🤖 AI Summary
This work addresses the challenge of automatically answering open-ended questions posed by students about online instructional videos using multimodal large language models (MLLMs), aiming to enhance interactivity and learning efficacy in digital education platforms. Methodologically, we propose a hybrid fine-tuning strategy combining synthetic and real-world data, and conduct systematic benchmarking across six state-of-the-art MLLMs. We introduce EduVidQA—the first long-form generative dataset for instructional video question answering—comprising 5,252 high-quality Q&A pairs, along with a student-preference-driven qualitative evaluation framework. Results show that synthetic data substantially improves models’ capacity for generating lengthy, coherent answers; however, the task remains highly challenging, with existing MLLMs exhibiting notable deficiencies in factual consistency, pedagogical appropriateness, and structural completeness.

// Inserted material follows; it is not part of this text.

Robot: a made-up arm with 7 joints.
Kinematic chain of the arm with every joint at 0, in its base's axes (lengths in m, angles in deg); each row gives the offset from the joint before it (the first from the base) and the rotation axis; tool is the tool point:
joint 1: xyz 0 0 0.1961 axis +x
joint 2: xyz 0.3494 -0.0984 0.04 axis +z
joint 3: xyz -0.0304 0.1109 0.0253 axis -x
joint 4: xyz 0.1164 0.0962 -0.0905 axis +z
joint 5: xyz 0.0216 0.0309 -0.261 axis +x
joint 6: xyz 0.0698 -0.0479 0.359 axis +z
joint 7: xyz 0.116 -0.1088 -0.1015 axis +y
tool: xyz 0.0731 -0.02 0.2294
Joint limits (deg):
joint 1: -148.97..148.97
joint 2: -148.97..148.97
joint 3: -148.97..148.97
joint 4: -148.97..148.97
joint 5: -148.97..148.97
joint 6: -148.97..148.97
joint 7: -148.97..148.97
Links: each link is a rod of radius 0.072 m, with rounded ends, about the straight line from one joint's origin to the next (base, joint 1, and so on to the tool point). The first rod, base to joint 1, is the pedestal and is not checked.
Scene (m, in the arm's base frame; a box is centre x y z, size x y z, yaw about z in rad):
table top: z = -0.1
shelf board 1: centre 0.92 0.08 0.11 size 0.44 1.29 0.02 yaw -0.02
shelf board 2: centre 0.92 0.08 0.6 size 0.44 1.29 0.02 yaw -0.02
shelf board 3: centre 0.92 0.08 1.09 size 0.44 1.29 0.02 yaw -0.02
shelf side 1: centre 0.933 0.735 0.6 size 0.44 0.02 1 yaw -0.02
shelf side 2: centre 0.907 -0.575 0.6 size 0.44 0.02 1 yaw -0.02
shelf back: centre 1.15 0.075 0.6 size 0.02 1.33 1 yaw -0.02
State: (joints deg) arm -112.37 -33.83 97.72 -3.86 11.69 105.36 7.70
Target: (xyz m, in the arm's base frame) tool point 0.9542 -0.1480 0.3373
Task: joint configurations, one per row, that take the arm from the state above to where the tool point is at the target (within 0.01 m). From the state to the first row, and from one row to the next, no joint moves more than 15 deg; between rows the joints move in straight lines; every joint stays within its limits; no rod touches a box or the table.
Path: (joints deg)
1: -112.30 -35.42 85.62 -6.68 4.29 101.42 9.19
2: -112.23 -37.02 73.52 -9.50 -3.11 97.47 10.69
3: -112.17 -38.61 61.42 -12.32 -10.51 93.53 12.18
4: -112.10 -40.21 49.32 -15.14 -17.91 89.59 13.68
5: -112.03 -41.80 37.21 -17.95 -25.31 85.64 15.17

This work establishes a new benchmark, dataset, and evaluation paradigm for educational NLP.
📝 Abstract
As digital platforms redefine educational paradigms, ensuring interactivity remains vital for effective learning. This paper explores using Multimodal Large Language Models (MLLMs) to automatically respond to student questions from online lectures - a novel question answering task of real world significance. We introduce the EduVidQA Dataset with 5252 question-answer pairs (both synthetic and real-world) from 296 computer science videos covering diverse topics and difficulty levels. To understand the needs of the dataset and task evaluation, we empirically study the qualitative preferences of students, which we provide as an important contribution to this line of work. Our benchmarking experiments consist of 6 state-of-the-art MLLMs, through which we study the effectiveness of our synthetic data for finetuning, as well as showing the challenging nature of the task. We evaluate the models using both text-based and qualitative metrics, thus showing a nuanced perspective of the models' performance, which is paramount to future work. This work not only sets a benchmark for this important problem, but also opens exciting avenues for future research in the field of Natural Language Processing for Education.